[WORK REQUEST]
Nothing but a number is wanted here: the tally of lines in the material below that include "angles".

[AVAILABLE DATA]
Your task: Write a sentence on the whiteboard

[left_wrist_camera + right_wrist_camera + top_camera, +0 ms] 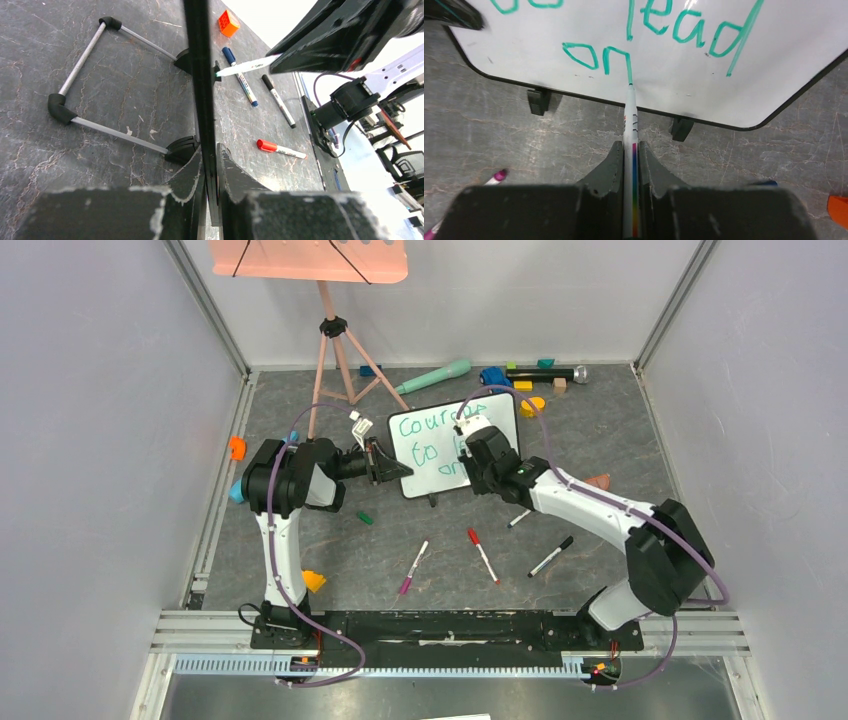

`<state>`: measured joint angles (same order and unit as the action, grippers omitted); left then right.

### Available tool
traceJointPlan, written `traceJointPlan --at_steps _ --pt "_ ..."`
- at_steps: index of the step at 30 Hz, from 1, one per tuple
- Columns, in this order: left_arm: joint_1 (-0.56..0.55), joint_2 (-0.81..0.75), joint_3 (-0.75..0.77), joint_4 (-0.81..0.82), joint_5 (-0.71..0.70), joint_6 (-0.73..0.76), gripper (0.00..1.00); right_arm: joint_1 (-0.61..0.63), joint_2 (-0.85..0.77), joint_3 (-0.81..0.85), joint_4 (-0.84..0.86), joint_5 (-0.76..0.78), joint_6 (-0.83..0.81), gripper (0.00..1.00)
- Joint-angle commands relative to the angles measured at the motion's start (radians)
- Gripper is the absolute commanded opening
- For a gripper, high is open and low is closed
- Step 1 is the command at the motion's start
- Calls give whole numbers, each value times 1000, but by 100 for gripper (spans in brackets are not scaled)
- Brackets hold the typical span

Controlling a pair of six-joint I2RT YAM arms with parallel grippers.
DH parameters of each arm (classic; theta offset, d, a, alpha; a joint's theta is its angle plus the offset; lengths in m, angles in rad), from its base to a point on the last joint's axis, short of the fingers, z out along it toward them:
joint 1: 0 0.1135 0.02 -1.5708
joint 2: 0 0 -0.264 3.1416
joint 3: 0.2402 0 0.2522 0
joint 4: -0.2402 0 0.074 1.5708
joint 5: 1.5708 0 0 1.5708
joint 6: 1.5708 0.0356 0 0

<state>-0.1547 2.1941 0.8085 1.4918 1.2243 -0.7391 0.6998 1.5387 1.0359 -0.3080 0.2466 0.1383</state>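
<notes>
The whiteboard [432, 452] stands upright on its black feet in the middle of the table. The sentence [430, 426] is in teal letters on it; the right wrist view shows "lead" [684, 27] and "on" [596, 56]. My left gripper [396, 470] is shut on the board's left edge, which the left wrist view shows as a dark bar [197, 75] between my fingers [210, 150]. My right gripper [630, 147] is shut on a white marker [629, 120], its teal tip touching the board at the end of the "n". The marker [245, 66] also meets the board in the left wrist view.
Loose markers lie in front of the board: purple [413, 567], red [484, 555], black [551, 556]. A green cap [365, 518] lies near my left arm. A salmon-pink tray [310, 260] on a tripod stands at the back left. Toys [520, 375] line the back edge.
</notes>
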Motion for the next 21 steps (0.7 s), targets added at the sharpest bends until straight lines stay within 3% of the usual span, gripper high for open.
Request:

[EXERCISE ANSWER]
3